[THE TASK]:
Reproduce, exactly, the lines of the material below from the line containing "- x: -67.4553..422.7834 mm" through the line containing "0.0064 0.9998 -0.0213", with both end lines included and nothing else.

*** Opening TASK MATERIAL ***

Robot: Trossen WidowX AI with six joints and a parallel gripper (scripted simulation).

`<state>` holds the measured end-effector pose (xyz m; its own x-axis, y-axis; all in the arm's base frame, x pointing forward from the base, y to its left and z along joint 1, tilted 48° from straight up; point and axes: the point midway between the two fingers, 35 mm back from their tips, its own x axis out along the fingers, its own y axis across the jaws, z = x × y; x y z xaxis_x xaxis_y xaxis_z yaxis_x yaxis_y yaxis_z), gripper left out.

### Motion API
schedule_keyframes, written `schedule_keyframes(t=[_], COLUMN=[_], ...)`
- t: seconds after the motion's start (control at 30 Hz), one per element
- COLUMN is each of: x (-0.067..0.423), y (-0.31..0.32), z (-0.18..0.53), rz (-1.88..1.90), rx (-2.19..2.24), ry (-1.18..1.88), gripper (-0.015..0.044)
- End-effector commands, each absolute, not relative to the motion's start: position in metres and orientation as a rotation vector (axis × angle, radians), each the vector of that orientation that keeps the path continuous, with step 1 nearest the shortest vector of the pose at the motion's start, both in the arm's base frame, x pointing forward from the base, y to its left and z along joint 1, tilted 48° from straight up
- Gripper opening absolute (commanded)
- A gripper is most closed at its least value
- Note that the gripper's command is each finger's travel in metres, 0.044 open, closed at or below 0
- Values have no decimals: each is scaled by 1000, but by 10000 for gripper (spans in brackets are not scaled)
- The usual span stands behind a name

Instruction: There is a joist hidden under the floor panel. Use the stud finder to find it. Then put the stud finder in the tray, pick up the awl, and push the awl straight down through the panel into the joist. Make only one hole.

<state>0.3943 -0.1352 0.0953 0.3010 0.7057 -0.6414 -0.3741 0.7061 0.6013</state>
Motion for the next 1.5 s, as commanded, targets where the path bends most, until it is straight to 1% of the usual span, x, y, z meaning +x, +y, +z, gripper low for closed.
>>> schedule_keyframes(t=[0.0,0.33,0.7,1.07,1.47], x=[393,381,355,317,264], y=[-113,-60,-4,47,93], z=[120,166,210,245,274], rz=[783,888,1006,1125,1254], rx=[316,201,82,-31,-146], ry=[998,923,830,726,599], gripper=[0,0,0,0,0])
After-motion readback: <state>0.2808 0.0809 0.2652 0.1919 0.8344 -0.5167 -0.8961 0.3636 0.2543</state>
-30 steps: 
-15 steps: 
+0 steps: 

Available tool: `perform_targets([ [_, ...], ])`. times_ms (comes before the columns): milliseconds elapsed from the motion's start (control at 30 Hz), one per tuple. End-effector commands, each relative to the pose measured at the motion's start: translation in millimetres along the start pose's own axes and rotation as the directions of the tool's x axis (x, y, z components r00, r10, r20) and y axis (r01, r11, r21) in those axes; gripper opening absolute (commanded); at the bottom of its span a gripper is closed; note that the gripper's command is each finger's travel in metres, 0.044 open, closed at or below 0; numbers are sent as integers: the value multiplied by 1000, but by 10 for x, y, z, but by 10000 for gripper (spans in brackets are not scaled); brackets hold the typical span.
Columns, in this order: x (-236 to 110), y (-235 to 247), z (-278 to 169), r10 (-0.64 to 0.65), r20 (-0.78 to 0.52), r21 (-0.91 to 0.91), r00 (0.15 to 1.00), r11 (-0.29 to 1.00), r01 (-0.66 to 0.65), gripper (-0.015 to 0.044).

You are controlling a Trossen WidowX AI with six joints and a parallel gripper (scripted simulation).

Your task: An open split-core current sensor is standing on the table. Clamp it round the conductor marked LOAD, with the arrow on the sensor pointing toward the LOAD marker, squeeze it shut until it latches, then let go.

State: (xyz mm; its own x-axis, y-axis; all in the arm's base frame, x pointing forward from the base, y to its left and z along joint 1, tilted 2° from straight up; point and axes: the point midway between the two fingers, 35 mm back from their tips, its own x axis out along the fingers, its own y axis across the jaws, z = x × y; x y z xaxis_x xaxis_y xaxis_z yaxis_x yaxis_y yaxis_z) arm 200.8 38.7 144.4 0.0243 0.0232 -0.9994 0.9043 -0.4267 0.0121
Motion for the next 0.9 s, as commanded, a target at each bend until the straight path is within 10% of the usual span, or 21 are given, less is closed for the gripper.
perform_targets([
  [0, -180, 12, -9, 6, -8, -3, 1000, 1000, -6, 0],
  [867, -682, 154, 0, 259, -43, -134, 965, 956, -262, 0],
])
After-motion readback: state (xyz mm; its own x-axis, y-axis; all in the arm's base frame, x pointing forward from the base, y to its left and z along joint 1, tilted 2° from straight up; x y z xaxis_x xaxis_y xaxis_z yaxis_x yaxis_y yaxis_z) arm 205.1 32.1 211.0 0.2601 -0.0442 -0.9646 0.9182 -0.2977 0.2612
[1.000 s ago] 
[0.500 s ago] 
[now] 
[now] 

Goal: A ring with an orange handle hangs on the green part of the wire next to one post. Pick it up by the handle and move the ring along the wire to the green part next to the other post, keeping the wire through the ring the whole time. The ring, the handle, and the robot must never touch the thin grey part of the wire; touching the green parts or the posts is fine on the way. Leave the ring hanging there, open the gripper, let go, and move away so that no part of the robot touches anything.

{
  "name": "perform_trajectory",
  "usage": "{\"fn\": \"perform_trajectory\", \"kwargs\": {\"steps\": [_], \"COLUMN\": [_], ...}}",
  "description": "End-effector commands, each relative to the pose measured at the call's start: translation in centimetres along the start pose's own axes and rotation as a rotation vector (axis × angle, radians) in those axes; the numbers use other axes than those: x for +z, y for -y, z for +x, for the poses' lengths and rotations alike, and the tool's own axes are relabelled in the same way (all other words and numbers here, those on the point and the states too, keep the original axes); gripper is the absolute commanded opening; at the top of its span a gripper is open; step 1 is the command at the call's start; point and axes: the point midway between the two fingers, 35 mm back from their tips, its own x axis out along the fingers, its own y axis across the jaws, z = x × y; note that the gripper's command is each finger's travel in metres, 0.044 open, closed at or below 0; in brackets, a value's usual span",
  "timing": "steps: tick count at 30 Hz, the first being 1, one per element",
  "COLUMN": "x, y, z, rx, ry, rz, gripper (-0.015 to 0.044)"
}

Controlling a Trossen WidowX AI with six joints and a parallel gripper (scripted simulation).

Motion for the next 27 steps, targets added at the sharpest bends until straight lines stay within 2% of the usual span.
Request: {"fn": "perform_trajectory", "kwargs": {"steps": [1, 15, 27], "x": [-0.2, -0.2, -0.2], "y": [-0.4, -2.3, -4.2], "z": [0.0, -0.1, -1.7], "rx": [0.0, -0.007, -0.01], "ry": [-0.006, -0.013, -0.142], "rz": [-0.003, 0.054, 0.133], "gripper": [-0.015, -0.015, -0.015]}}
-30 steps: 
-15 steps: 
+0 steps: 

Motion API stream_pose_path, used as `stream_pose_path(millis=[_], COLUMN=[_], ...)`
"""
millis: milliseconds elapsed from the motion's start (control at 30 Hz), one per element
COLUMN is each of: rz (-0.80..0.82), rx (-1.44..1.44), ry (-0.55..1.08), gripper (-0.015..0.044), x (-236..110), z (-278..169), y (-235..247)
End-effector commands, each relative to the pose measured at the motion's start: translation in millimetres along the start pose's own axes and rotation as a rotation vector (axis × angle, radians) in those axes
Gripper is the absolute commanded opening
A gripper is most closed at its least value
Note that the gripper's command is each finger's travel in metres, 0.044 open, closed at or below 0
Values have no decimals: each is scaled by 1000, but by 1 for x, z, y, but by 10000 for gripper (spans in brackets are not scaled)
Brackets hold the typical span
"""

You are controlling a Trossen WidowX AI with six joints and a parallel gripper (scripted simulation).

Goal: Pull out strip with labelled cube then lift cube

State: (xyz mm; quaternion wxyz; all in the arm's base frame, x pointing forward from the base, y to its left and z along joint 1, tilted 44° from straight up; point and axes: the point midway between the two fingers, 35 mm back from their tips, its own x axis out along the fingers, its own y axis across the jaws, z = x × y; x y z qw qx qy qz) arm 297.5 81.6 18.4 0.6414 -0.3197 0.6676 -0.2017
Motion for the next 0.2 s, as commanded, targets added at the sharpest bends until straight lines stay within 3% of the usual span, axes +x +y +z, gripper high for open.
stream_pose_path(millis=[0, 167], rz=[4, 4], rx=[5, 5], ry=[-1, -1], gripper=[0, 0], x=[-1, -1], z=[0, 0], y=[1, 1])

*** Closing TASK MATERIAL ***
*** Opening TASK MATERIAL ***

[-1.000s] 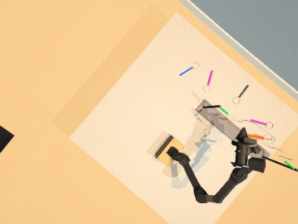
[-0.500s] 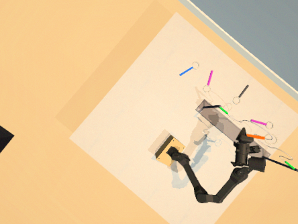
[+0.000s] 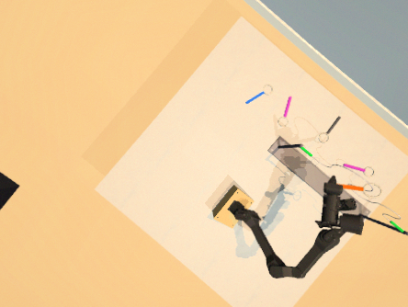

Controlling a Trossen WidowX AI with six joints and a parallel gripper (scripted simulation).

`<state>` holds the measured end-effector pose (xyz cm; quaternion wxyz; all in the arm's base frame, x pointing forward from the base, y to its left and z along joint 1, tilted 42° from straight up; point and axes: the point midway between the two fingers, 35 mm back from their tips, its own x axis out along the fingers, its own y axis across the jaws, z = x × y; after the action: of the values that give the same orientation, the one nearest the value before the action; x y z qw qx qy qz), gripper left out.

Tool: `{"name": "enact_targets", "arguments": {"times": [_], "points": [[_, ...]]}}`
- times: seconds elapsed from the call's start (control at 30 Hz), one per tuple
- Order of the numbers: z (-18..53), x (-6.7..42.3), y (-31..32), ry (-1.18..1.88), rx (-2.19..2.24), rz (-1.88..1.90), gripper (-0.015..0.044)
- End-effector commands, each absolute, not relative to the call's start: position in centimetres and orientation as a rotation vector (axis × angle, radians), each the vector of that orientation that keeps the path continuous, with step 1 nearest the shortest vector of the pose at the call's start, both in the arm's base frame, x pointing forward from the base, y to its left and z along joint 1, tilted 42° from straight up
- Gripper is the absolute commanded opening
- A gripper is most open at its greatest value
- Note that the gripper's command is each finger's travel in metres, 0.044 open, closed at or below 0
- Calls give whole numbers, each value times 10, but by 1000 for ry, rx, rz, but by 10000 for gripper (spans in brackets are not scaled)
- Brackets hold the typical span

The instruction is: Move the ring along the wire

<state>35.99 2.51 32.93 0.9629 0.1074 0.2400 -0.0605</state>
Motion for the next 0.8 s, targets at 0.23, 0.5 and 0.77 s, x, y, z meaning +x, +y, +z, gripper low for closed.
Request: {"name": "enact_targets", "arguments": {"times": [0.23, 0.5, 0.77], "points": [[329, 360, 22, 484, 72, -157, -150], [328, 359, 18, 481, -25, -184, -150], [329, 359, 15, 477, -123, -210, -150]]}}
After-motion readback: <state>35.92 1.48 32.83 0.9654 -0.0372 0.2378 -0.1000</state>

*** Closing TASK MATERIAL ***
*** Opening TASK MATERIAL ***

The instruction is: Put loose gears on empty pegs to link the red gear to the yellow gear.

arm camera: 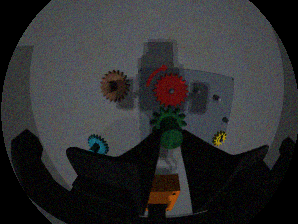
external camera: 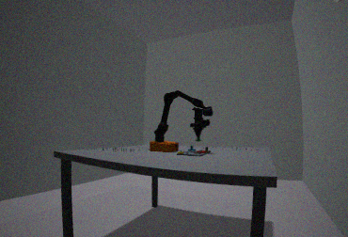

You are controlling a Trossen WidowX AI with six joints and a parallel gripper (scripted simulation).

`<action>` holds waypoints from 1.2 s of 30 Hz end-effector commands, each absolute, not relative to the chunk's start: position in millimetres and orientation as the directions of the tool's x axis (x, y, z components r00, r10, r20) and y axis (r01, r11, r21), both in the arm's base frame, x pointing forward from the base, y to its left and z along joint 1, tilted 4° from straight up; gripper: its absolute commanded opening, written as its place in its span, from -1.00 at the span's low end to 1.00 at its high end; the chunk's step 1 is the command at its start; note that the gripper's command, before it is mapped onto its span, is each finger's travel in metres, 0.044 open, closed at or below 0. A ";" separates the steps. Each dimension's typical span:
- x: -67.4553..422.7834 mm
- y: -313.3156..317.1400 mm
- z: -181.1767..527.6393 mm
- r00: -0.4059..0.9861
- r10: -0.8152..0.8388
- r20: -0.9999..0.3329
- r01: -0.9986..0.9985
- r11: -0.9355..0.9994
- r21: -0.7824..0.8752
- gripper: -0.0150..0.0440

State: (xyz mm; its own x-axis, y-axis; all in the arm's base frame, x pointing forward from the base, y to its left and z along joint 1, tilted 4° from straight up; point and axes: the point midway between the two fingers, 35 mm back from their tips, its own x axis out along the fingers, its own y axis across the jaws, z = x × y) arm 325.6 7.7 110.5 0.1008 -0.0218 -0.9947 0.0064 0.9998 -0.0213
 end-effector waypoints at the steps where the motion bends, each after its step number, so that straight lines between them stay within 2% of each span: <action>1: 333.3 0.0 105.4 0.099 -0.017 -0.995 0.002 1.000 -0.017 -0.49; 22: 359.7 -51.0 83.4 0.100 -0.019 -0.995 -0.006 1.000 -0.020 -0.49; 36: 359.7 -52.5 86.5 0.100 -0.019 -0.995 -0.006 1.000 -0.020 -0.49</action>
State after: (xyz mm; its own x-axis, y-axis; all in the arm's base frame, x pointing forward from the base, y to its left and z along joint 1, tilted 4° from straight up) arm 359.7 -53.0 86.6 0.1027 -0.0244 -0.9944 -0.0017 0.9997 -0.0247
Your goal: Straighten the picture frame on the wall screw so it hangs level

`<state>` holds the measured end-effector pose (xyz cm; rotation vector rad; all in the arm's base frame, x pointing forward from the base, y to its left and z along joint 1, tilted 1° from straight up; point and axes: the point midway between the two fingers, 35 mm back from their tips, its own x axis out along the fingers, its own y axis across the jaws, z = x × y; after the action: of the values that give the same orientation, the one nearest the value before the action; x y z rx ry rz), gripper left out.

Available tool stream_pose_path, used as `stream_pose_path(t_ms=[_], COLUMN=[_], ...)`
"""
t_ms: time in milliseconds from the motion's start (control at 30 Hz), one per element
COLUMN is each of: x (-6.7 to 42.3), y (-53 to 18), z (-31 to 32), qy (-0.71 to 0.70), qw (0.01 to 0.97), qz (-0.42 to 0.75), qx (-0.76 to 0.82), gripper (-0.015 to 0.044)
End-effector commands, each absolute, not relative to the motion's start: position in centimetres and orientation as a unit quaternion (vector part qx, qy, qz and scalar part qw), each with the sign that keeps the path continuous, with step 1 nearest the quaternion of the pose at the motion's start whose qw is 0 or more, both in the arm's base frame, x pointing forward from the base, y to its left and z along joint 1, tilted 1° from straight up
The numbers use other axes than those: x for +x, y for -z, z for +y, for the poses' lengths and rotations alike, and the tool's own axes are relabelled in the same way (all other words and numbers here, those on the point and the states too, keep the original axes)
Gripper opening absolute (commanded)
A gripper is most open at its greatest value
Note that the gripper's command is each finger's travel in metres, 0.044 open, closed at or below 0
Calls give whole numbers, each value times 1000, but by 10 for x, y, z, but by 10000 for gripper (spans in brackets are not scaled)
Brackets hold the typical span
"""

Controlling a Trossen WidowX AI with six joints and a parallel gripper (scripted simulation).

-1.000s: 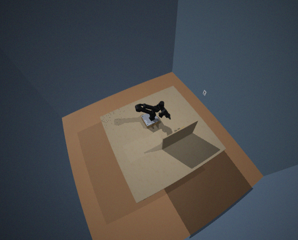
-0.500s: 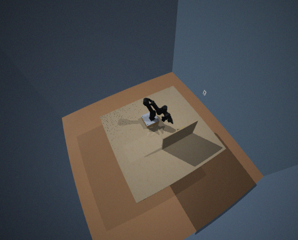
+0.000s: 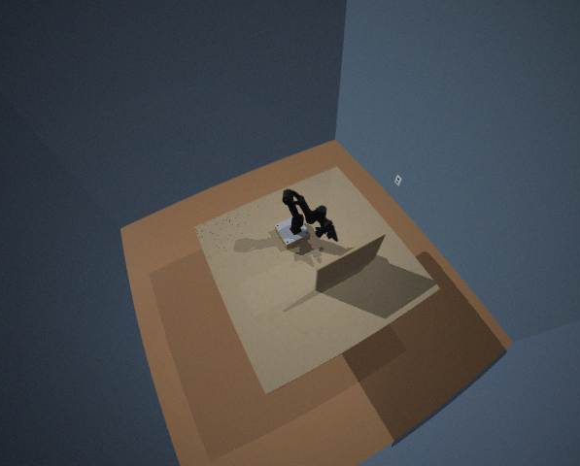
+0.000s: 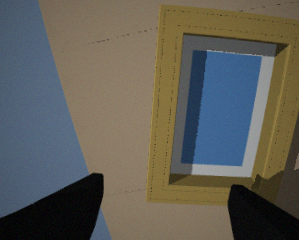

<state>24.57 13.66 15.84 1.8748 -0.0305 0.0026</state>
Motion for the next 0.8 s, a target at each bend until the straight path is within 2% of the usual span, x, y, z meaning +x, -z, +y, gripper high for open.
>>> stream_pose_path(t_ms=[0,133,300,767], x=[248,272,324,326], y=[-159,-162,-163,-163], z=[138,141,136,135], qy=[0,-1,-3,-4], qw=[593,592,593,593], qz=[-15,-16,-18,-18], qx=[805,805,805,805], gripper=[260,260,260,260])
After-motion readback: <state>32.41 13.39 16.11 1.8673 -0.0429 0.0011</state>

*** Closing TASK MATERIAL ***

[YOUR RESPONSE]:
- x: -67.4553..422.7834 mm
- y: -313.3156..317.1400 mm
- z: -181.1767..527.6393 mm
- r00: -0.4059..0.9861
- r10: -0.8152..0.8388
- r20: -0.9999..0.3329
- r01: -0.9986..0.9985
- r11: -0.9355..0.9994
- r21: -0.7824..0.8752
- gripper: -0.0150..0.0440

State: (xyz mm; its own x-axis, y-axis; all in the arm's base frame, x pointing forward from the base, y to its left and z along joint 1, tilted 4° from straight up; point and axes: the point midway between the two fingers, 35 mm back from their tips, its own x axis out along the fingers, its own y axis across the jaws, z = x × y) arm 325.6 7.7 110.5 0.1008 -0.0218 -0.9947 0.0064 0.9998 -0.0213

This completes the output for the exercise.